Material shown START

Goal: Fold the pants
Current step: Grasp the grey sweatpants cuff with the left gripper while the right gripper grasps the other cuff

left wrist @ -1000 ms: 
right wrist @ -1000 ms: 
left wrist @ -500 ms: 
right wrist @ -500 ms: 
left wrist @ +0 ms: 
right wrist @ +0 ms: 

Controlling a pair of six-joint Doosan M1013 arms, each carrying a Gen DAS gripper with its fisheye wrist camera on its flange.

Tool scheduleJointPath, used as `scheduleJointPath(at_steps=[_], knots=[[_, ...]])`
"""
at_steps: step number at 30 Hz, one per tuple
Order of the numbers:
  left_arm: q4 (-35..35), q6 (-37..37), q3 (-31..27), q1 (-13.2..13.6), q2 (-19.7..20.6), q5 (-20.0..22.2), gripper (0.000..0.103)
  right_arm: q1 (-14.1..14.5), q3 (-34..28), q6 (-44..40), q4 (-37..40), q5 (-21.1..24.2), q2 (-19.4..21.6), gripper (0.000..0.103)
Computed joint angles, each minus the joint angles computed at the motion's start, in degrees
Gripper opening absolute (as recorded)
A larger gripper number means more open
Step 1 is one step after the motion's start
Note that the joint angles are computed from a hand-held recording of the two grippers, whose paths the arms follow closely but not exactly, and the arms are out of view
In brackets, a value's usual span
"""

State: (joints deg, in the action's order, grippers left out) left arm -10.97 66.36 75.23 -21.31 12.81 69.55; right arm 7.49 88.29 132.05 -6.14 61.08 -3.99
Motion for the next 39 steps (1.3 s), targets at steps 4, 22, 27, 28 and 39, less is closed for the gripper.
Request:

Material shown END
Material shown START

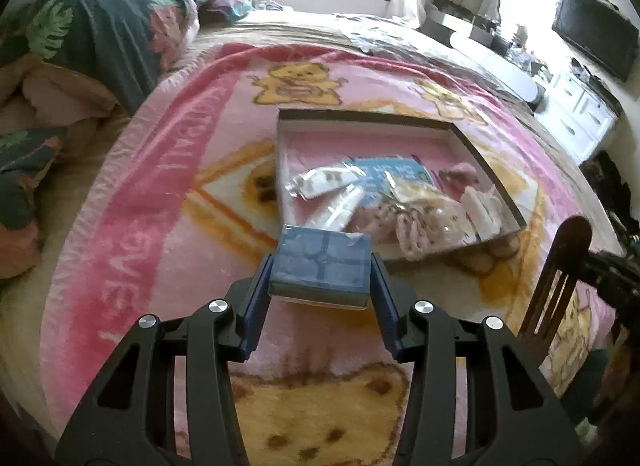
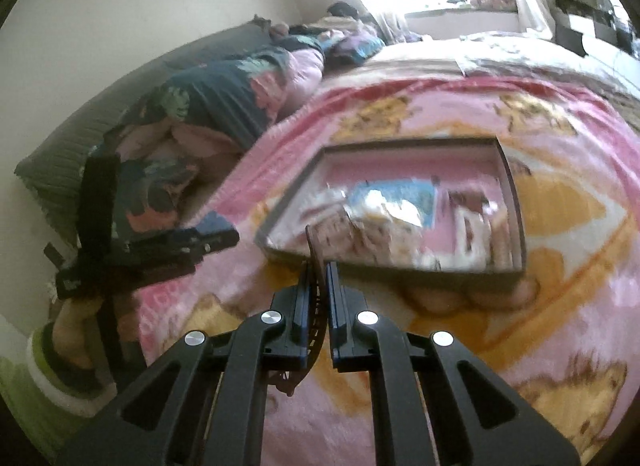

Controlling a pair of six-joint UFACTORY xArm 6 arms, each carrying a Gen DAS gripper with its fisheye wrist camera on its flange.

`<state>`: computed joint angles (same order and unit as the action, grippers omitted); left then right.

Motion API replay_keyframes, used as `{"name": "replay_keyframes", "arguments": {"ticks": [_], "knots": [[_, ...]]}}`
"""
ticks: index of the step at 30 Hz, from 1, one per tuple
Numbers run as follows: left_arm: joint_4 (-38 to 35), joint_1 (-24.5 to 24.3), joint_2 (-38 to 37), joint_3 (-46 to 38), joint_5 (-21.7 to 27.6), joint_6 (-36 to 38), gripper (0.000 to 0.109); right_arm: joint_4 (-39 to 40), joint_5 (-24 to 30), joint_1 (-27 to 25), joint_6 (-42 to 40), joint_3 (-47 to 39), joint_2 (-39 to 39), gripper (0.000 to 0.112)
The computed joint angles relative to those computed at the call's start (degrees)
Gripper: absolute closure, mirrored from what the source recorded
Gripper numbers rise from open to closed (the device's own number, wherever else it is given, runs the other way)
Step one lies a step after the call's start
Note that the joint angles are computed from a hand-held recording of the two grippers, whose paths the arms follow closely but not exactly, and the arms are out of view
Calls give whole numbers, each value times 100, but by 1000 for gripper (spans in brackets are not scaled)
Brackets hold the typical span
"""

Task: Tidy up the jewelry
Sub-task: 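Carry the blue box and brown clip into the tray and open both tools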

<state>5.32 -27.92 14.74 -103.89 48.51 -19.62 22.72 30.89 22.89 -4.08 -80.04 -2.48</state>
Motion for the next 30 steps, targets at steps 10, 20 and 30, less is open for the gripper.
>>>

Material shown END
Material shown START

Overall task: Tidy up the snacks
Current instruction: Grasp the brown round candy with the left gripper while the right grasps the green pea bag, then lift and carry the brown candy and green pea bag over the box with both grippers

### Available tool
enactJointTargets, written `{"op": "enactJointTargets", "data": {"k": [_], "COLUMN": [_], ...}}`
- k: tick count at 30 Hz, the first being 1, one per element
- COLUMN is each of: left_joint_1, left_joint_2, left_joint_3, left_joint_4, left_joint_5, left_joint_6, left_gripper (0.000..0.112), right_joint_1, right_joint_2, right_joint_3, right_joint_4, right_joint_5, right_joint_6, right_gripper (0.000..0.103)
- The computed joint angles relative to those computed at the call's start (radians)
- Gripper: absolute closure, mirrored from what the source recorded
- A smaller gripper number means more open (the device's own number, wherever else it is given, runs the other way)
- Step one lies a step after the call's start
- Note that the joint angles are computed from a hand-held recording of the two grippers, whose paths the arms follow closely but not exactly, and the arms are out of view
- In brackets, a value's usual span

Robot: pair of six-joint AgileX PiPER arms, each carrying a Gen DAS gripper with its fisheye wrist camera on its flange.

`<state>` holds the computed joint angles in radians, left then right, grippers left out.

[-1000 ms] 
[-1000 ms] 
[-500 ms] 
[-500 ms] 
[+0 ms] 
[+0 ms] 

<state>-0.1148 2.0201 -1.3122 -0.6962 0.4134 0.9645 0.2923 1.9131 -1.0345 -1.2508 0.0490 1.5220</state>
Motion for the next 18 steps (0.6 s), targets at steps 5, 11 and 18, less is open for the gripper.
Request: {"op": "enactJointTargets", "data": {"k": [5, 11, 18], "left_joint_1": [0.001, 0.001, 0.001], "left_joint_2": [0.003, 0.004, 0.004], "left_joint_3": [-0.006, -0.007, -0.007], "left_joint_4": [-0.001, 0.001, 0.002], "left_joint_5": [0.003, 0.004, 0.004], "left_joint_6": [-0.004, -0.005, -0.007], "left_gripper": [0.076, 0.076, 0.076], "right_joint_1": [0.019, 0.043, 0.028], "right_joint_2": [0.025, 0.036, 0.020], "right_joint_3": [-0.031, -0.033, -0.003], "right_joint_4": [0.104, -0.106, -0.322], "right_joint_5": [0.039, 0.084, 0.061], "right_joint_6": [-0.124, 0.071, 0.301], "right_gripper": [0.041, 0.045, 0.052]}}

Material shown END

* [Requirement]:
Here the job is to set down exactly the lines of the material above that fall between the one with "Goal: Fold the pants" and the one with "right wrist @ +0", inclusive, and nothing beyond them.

* [Result of the exercise]:
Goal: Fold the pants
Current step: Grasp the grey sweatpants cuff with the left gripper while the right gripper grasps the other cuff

left wrist @ -1000 ms: 
right wrist @ -1000 ms: 
left wrist @ -500 ms: 
right wrist @ -500 ms: 
left wrist @ +0 ms: 
right wrist @ +0 ms: 

That completes the answer, and no more is expected.